Influence of low-frequency parameter changes on nonlinear vibro-acoustic wave modulations used for crack detection

Abstract

The use of vibro-acoustic modulation is an effective nonlinear and nondestructive approach to the detection and monitoring of cracks in fatigued, defective, and fractured materials. However, the vibro-acoustic modulation results strongly depend on choice of the testing parameters. To implement this technique for additional applications, the effect of variation in the test parameters must be well understood. This study investigates the influence of variation in the amplitude and frequency of pumping (low-frequency vibration) signals on the modulation. We apply two kinds of probing excitations, sine-wave and swept-signal excitations, and we measure the modulation intensity variation with changes in the relevant parameters to observe their influence on the modulations.

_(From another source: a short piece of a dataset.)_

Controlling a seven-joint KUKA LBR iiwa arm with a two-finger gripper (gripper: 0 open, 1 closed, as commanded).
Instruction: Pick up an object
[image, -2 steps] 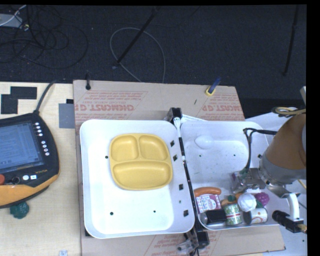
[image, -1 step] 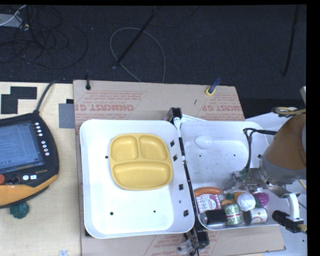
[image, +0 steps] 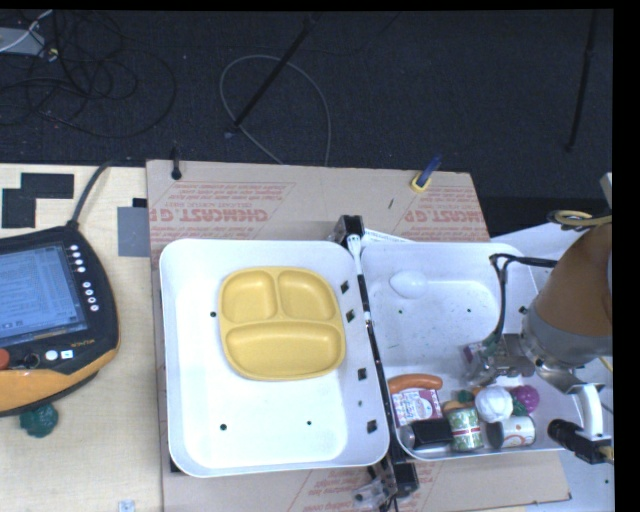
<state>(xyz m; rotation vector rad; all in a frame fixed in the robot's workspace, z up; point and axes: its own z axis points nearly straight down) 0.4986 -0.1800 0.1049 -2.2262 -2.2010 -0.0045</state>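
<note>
Objects crowded the six o'clock end of the right bin: a hot dog, a pink packet, a black item, a green-banded can, a white ball and a purple piece. The gripper hung just at twelve o'clock of the ball; whether its fingers were apart or together could not be told. A yellow divided tray lay in the left bin.

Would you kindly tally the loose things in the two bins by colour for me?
Yellow: 1, the divided tray
Orange-red: 1, the sausage
Black: 1, the block
Purple: 1, the ball
White: 1, the ball
Green: 1, the can
Total: 6; others are too cluttered to count.
</note>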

Dynamic strain measurement of the crack area is utilized to analyze the relation between the degree of crack opening/closing and the modulation on the crack interface. The results indicate that the probing amplitude has little effect on the modulation, and furthermore, the sweep-signal excitation technique can be used to select the proper probing frequency. The results also indicate that there is a critical pumping strain value ( εc) for the crack samples. When the pumping strain reaches this critical value, the modulation reaches a maximum. However, the opening/closing area cannot increase any more even if the pumping amplitude further increases, and thus, the modulation does not change. The extent of the crack opening/closing also varies with the pumping frequency. Our results suggest that increased sensitivity to crack detection can be achieved with the use of the resonance frequency as the pumping frequency in vibro-acoustic modulation tests.